DEM'li Başkandan Mezhepçi Eleştiri
.

DEM Parti Eş Genel Başkanı Tülay Hatimoğulları, grup toplantısında yaptığı açıklamalarda yine devlet kurumlarını hedef alan iddialarda bulunurken Suriye hayatını kaybeden kadınları mezhepçi yaklaşımla değerledirdi.
Rojin Kabaiş’in ölümü üzerinden Van Valiliği, Yüzüncü Yıl Üniversitesi ve Emniyet’e yönelik “delil karartma” suçlamaları yönelten Hatimoğulları, kamu kurumlarının yürüttüğü resmi soruşturmayı görmezden geldi.
Hatımoğlulları, pes dedirten açıklamasında: "Vali, rektör, emniyet, bu olayın üzerini örtmek için neden bu kadar çaba sarf ediyorsunuz? Adalet talep eden öğrencilere, basına, gazetecilere bunun haberini yapmasın diye, eylemini ve etkinliğini yapmasın diye neden bu kadar baskı yapıyorsunuz? Kimler korunuyor ve neden korunuyor? Bu sorunun yanıtı derhal verilmelidir." sözleriyle toplumsal bütünlüğü yaralayacak haksız tepkide bulundu.
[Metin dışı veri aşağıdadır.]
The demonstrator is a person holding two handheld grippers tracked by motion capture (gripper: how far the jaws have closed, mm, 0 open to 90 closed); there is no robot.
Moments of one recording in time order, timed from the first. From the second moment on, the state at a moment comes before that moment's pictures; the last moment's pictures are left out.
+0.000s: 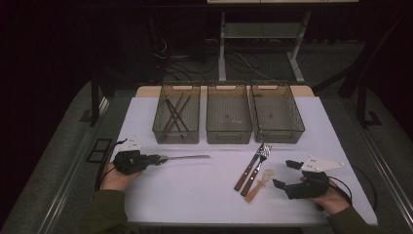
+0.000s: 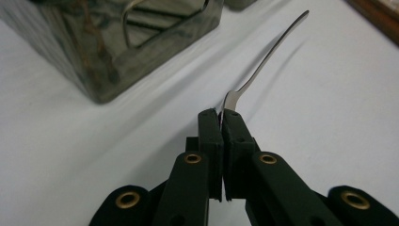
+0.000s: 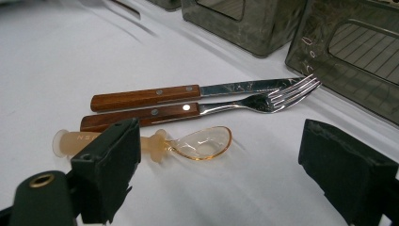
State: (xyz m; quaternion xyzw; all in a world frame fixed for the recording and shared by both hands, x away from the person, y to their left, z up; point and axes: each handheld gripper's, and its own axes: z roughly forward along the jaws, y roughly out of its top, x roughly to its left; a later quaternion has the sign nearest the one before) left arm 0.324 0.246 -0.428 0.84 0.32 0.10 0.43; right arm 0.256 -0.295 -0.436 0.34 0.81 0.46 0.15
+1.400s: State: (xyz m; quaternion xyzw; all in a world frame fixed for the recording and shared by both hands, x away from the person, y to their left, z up) left arm 0.336 0.172 -0.392 0.81 0.31 0.14 0.47; right arm 0.257 -0.295 -0.438 0.35 0.81 0.46 0.15
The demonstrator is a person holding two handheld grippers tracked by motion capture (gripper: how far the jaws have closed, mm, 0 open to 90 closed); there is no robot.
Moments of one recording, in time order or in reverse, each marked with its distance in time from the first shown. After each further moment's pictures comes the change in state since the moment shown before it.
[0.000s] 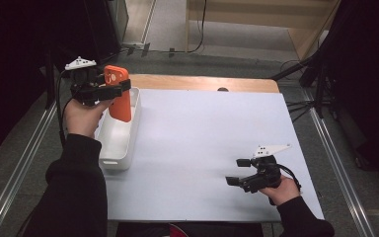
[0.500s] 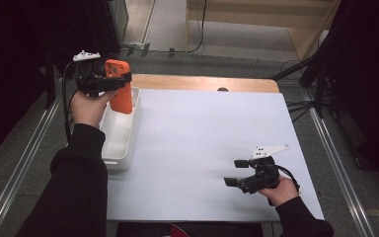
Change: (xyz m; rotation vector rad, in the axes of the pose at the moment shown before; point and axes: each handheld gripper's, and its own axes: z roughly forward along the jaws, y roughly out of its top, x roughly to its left) left arm 0.016 0.010 0.025 0.001 0.055 -0.033; right arm 0.004 0.001 0.003 0.004 0.012 -0.017
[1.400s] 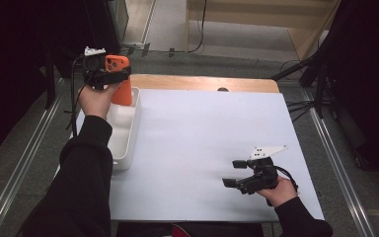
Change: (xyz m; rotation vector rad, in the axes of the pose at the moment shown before) left arm 0.017 0.002 0.040 -0.008 0.140 -0.010; right arm 0.003 0.000 0.002 -0.003 0.009 -0.013
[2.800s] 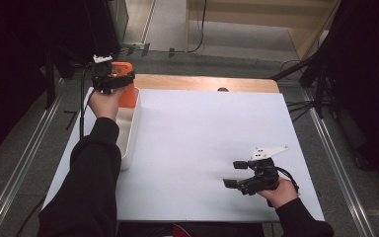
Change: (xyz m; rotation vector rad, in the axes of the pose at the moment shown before) left arm 0.009 -0.027 0.043 0.017 0.051 -0.040; right arm 0.000 -0.002 -0.001 -0.002 0.004 0.004
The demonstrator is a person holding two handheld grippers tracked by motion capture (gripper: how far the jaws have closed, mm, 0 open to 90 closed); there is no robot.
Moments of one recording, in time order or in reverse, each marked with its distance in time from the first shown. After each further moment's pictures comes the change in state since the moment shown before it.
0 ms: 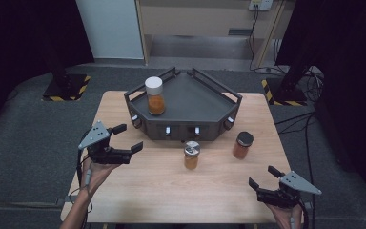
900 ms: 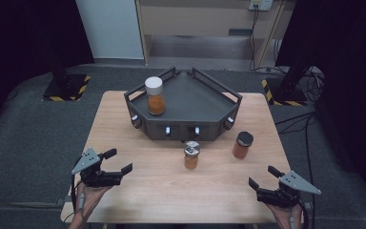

Suriye'de yaşananları mezhepçi bir yaklaşımla yorumlayan Tülay Hatimoğulları, “Sokakta dolaşan yurttaşlara, insanlara gelişigüzel ateş açıyorlar, evlerini ve dükkanlarını ateşe veriyorlar. 2025’in Mart ayında Suriye’de Alevilere dönük tarihin en büyük Alevi katliamlarından birisi gerçekleşti. Binlerce Alevi katledildi. Kadınlar kaçırıldı. İşkence edildi kadınlara. Köle pazarında satıldı kadınlar. Suriye’de Alevilere dönük olanca hızıyla devam eden bir soykırım var. Ve aynı şekilde Dürzilere ve Hristiyanlara dönük de bir katliam gerçekleşiyor Bizler buna sessiz kalamayız. Hiçbir vicdan, hiçbir yürek buna sessiz kalamaz” dedi.
Hatimoğulları’nın konuşmasında, Suriye’deki kadın ölümlerini mezhepsel bir bağlama oturtması ve özellikle Aleviler üzerinden değerlendirme yaparken bölgede hayatını kaybeden binlerce Sünni kadını anmaması da dikkat çekti.
Kurumlar, Rojin dosyasında yürütülen sürecin şeffaf olduğunu belirtirken, Hatimoğulları’nın açıklamalarının kamuoyunu yanlış yönlendirdiği değerlendiriliyor.